EXERCISE DIRECTIONS -> Keep the pictures out, and restate the listing that follows exactly as written.

<<<<

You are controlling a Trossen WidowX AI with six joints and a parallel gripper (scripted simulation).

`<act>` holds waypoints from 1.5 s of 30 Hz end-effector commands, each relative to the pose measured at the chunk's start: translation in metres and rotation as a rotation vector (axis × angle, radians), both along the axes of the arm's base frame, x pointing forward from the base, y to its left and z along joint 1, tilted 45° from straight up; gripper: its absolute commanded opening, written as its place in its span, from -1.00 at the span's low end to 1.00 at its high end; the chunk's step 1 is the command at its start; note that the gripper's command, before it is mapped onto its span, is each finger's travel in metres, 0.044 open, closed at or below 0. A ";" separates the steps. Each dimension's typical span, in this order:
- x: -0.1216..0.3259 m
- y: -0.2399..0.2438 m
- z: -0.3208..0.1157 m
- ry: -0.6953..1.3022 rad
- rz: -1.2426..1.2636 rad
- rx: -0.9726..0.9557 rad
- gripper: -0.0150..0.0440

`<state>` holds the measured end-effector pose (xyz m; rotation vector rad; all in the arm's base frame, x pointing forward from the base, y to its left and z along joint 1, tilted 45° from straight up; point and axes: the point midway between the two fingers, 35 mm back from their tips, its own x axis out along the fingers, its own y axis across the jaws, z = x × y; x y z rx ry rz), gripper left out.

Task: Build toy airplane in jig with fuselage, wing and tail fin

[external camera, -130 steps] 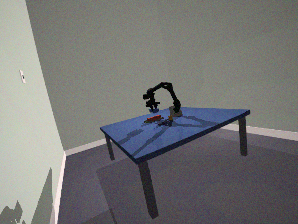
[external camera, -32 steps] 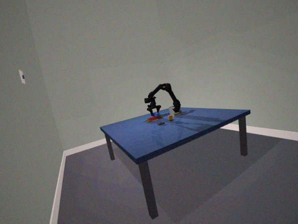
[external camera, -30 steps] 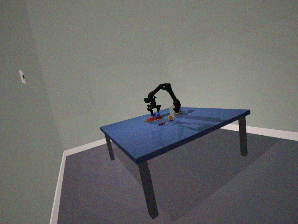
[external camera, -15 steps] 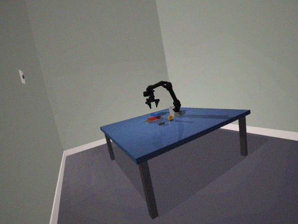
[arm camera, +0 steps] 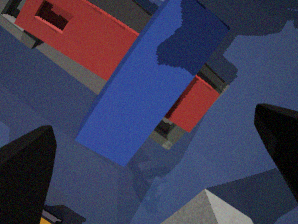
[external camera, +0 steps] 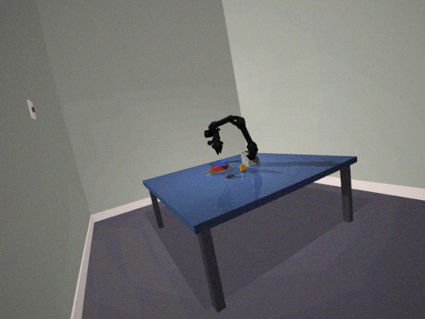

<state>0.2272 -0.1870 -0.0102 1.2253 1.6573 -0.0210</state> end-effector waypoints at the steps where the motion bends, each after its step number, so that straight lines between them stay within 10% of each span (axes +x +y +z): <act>1: 0.000 0.001 -0.002 -0.466 0.488 -0.031 1.00; 20: 0.001 0.002 0.000 -0.466 0.488 -0.032 1.00; 45: -0.037 0.190 0.180 -0.500 0.446 -0.078 1.00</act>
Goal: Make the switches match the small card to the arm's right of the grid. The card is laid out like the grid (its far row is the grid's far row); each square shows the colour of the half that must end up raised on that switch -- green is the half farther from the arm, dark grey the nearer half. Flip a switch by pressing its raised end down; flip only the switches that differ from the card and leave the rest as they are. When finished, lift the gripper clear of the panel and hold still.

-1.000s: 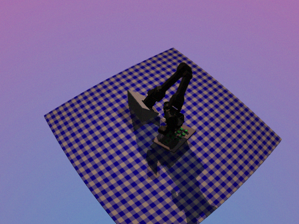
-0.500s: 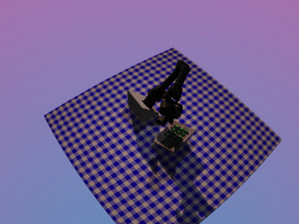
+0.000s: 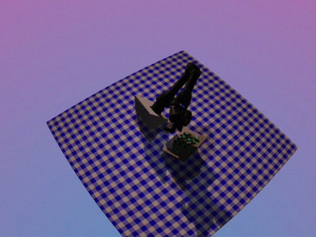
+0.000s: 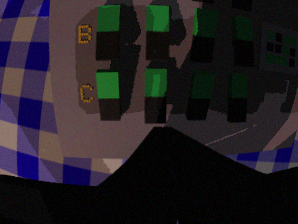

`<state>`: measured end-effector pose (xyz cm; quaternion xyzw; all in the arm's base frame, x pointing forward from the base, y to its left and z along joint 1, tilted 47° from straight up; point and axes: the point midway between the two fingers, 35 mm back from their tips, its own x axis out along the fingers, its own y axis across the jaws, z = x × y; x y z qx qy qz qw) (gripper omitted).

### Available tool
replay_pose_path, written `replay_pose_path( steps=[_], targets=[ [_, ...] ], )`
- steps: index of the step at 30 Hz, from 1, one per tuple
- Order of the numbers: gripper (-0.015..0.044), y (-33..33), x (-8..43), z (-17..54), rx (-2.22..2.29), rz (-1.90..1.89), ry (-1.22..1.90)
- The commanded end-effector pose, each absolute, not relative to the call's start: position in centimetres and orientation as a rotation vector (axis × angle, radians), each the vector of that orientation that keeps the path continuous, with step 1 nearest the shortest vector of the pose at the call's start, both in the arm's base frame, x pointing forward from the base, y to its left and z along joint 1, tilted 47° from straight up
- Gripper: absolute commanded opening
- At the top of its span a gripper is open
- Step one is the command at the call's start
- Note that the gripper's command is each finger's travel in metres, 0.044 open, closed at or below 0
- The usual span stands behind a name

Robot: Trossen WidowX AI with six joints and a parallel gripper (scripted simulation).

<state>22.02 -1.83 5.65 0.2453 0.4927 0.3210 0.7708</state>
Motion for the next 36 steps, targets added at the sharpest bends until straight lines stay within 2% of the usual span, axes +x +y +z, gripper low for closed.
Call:
replay_pose_path(
  steps=[1,36],
  targets=[
    [0.0,-1.5,22.2,5.5,0.538,0.691,1.06],
    [0.0,0.2,22.9,4.1,0.539,0.692,1.059]
  ],
)
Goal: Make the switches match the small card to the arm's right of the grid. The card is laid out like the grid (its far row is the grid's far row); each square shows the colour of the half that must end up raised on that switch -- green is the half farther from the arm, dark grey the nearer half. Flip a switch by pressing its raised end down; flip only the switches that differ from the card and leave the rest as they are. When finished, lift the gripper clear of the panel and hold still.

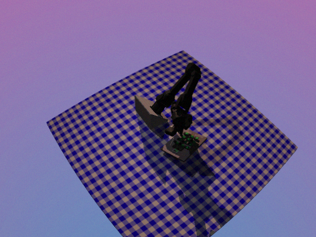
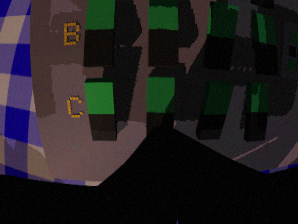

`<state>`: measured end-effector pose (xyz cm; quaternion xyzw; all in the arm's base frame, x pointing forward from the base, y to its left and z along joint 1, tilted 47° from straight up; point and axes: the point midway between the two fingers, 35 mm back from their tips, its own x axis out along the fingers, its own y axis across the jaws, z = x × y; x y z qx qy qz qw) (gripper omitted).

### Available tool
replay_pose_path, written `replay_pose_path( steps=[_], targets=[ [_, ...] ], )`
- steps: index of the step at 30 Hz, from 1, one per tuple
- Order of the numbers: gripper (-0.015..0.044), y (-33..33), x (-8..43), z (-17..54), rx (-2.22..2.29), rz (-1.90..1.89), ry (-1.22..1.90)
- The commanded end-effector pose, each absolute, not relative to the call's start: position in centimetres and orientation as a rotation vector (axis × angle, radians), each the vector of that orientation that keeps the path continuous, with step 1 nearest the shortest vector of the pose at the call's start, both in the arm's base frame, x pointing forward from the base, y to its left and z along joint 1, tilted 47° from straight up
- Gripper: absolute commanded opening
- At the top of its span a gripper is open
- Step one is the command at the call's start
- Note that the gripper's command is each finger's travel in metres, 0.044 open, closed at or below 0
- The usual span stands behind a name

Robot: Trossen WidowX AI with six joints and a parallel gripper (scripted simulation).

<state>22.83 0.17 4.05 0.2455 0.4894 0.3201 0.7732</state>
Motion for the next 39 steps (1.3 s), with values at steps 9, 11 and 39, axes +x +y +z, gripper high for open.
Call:
replay_pose_path(
  steps=[9,11,39],
  targets=[
    [0.0,0.28,22.89,4.0,0.539,0.692,1.059],
    [0.0,0.3,22.9,3.98,0.539,0.692,1.059],
    [0.0,0.58,23.01,3.76,0.539,0.692,1.059]
  ],
)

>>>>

TASK SOLUTION ->
You are controlling a Trossen WidowX AI with six joints and a parallel gripper (scripted simulation).

`<act>` holds waypoints from 1.5 s of 30 Hz end-effector commands, each relative to the pose measured at the chunk's start: translation in metres and rotation as a rotation vector (axis × angle, radians), both along the axes of the arm's base frame, x pointing forward from the base, y to its left and z along joint 1, tilted 45° from straight up; gripper: its absolute commanded opening, written as its place in its span, from -1.00 at the span's low end to 1.00 at its high end; the chunk's step 1 is the command at its start; note that the gripper's command, before it is mapped onto its span, is each finger's travel in metres, 0.044 open, closed at or below 0. A ";" separates the steps. Each dimension's typical span, in this order:
- x: -0.1216..0.3259 m
- y: -0.2399..0.2438 m
- z: -0.3208..0.1157 m
- ry: -0.6953..1.3022 rad
- rz: -1.2426..1.2636 rad
- rx: -0.9726..0.9557 rad
- gripper: -0.0150..0.0440

`<state>` holds the measured end-effector pose (xyz m; rotation vector rad; all in the arm's base frame, x pointing forward from the base, y to its left and z along joint 1, tilted 45° from straight up; point and axes: the point midway between the two fingers, 35 mm back from their tips, its own x axis out along the fingers, its own y axis across the jaws, z = x × y; x y z rx ry rz), gripper left out.

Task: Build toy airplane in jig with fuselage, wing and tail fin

[external camera, -130 steps] 
[external camera, -32 steps] 
[external camera, -30 steps] 
[external camera, -15 steps] 
[arm camera, +0 steps] 
[external camera, +0 steps] 

<state>0.2272 -0.1870 -0.0102 1.2253 1.6573 -0.0210</state> end-effector waypoints at the steps where the motion bends, each after its step number, so that straight lines between them stay within 10% of each span (axes +x +y +z): <act>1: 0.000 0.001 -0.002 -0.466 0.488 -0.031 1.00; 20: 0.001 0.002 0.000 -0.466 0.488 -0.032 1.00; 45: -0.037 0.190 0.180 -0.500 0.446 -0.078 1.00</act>
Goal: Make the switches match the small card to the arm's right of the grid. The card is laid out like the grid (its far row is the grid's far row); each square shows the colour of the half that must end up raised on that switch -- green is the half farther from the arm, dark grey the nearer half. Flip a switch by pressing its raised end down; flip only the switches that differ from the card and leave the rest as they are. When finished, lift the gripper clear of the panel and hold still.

-1.000s: 
-0.500s: 
+0.000s: 
+0.000s: 

`<state>`: measured end-effector pose (xyz cm; quaternion xyzw; all in the arm's base frame, x pointing forward from the base, y to its left and z along joint 1, tilted 47° from straight up; point and axes: the point midway between the two fingers, 35 mm back from their tips, its own x axis out along the fingers, its own y axis across the jaws, z = x × y; x y z qx qy qz qw) (gripper omitted).

### Available tool
replay_pose_path, written `replay_pose_path( steps=[_], targets=[ [_, ...] ], )`
- steps: index of the step at 30 Hz, from 1, one per tuple
- Order of the numbers: gripper (-0.015..0.044), y (-33..33), x (-8..43), z (-17..54), rx (-2.22..2.29), rz (-1.90..1.89), ry (-1.22..1.90)
- The commanded end-effector pose, each absolute, not relative to the call's start: position in centimetres and orientation as a rotation vector (axis × angle, radians), each the vector of that orientation that keeps the path continuous, with step 1 nearest the shortest vector of the pose at the call's start, both in the arm's base frame, x pointing forward from the base, y to its left and z along joint 1, tilted 47° from straight up
- Gripper: absolute commanded opening
- At the top of its span a gripper is open
- Step one is the command at the call's start
- Note that the gripper's command is each finger's travel in metres, 0.044 open, closed at or below 0
- The usual span stands behind a name

Robot: Trossen WidowX AI with six joints and a parallel gripper (scripted simulation).

<state>22.02 -1.83 5.65 0.2453 0.4927 0.3210 0.7708</state>
Motion for the next 36 steps, targets added at the sharpest bends until straight lines stay within 2% of the usual span, axes +x +y +z, gripper low for closed.
Call:
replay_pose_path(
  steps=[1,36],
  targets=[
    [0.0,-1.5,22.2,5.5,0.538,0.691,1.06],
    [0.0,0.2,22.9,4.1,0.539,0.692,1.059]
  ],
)
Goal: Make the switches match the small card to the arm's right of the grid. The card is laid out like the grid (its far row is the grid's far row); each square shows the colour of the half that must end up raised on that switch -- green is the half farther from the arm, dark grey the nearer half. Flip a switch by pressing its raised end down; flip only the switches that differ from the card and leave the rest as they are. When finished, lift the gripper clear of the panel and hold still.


`<state>`: measured end-effector pose (xyz cm; quaternion xyzw; all in the arm's base frame, x pointing forward from the base, y to its left and z along joint 1, tilted 47° from straight up; point and axes: the point midway between the two fingers, 35 mm back from their tips, its own x axis out along the fingers, its own y axis across the jaws, z = x × y; x y z qx qy qz qw) (gripper omitted).

### Available tool
replay_pose_path, written `replay_pose_path( steps=[_], targets=[ [_, ...] ], )`
- steps: index of the step at 30 Hz, from 1, one per tuple
- Order of the numbers: gripper (-0.015..0.044), y (-33..33), x (-8..43), z (-17..54), rx (-2.22..2.29), rz (-1.90..1.89), ry (-1.22..1.90)
- The commanded end-effector pose, each absolute, not relative to the call's start: position in centimetres and orientation as a rotation vector (axis × angle, radians), each the vector of that orientation that keeps the path continuous, with step 1 nearest the shortest vector of the pose at the call's start, both in the arm's base frame, x pointing forward from the base, y to its left and z along joint 1, tilted 47° from straight up
- Gripper: absolute commanded opening
- At the top of its span a gripper is open
- Step one is the command at the call's start
- Note that the gripper's command is each finger's travel in metres, 0.044 open, closed at or below 0
- The usual span stands behind a name

Robot: Trossen WidowX AI with six joints and a parallel gripper (scripted simulation).

<state>22.83 0.17 4.05 0.2455 0.4894 0.3201 0.7732</state>
Motion for the next 39 steps (1.3 s), with values at steps 9, 11 and 39, axes +x +y +z, gripper high for open.
Call:
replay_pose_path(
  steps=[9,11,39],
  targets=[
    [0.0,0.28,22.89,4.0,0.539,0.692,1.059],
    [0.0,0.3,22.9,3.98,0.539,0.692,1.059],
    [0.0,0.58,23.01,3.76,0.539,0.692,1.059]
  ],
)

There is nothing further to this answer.